When the time came, the owner took one look and said "This is exactly what I've wanted to carry in my store!"

This could only be a God thing. I signed the contract, left her with my items and walked away in shock that this had actually happened. I know this really isn't that big of deal, but for me, I finally felt like I had taken a step that God wanted me to take. The items are not out yet, and obviously, nothing has yet sold, but I feel like I've taken a step in the right direction.

What a perfect fit??? Maybe this is part of my destiny, maybe this is what God has created me to do? I will never know if I don't try, and I am thankful that God gave me the courage to put myself out there. We'll see what happens! Whatever it is, good or bad, I know that it is God's story, and He will be glorified.

So, go check out this awesome store: Over The Moon The owner is exceptionally nice, the collection is unique and you can find some exquisite one of a kind items!

Friday, October 9, 2009

Bonfires and Marshmallows

Grace spent the night with Izze and Papa last Saturday night. She got to experience her first bonfire and marshmallow roasting! Needless to say, she was thrilled. Here are some cute pictures:
Notice that half the bag of marshmallows have mysteriously relocated into Grace's cheeks... ????

At the end of the night, Iz wondered why she couldn't calm down and go to sleep.... Ummmm, how many marshmallows did she actually eat??? (Almost a whole bag.) Maybe that's why...
They also went to Disney on Ice, but nothing could be better than the campfire and playing hide n go seek with glow sticks in the yard. Doesn't that seem like a kid's dream?


Monday, October 5, 2009

3 little devils...


So, 3 little devils have found their way into our home over the past 9 weeks (NO, that's not a typo...I said NINE weeks.) Very sneaky little devils... sometimes they show up with a vengeance, sometimes they are quiet, but when they are here, boy oh boy, you better watch out. I had no idea that something so small could cause so much ruckus, or so little sleep. They are so elusive that I haven't even been able to get a picture yet...

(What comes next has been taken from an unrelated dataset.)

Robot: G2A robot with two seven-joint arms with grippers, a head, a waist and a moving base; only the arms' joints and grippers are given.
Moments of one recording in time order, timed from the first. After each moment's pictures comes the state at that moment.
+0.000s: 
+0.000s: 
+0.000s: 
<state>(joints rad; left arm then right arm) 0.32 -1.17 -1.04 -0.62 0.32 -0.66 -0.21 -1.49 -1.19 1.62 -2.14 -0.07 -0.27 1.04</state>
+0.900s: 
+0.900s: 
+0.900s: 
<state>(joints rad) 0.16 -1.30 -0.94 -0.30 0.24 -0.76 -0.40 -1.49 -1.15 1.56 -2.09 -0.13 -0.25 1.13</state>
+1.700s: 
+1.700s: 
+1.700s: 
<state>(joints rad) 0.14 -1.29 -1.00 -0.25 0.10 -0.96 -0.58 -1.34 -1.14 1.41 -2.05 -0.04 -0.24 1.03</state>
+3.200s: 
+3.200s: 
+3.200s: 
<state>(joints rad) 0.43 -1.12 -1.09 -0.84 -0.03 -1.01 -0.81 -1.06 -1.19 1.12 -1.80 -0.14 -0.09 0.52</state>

What are they, you say??? Harper's first 3 teeth. Barely there, but somehow so incredibly present. Until last week, when they finally revealed their identity, I wasn't sure what had come over my sweet little innocent, perfectly behaved baby. I'd taken her to the doctor, sure she had some kind of serious internal bleeding or a terribly awful disease.

Grace had no problem with teeth. I didn't even know she getting teeth until one day she bit my finger and drew blood. She wasn't bothered at all. Harper has turned into a monster. I am thankful that there may be an end in sight....but the prospect of getting Lord knows how many more teeth is enough to make me a little nauseous.

The little devils laugh in the face of Tylenol and Motrin, cold rags do nothing because she won't gnaw on them, I've purchased the homeopathic teething tablets (I know, I know, they are not FDA regulated.... but people, we need HELP....) Oragel....HA, it numbs her whole mouth but apparently doesn't help the pain...because she still screams.

Last week, I think I got about 10 hours of sleep the entire week... granted, the puke virus plus a little touch of the flu went through our house, but Harper wasn't the one who was sick, yet she screamed for 7 of the 9 hours at night...Lovely. By the end of the week, I couldn't compose a coherent sentence, my body was sore, my eyes were blurry and driving was probably not the safest thing I could have done.

Thankfully, last night I heard silence for the first time in a while. Silence.......... I slept. It was like a little piece of heaven. To be quite honest, I don't know if she woke up or did not. I was so tired that I very well may have completely slept through the yelling, I don't know. Those 3 little teeth are through the gums, so maybe we are in for a little respite from the storm. Anyone have a secret remedy they want to share??? If I had a million dollars, I'd give it to whomever can find the magic cure for the screaming.

Anyways, as soon as I can catch a shot of the little culprits themselves, you better believe I will post it.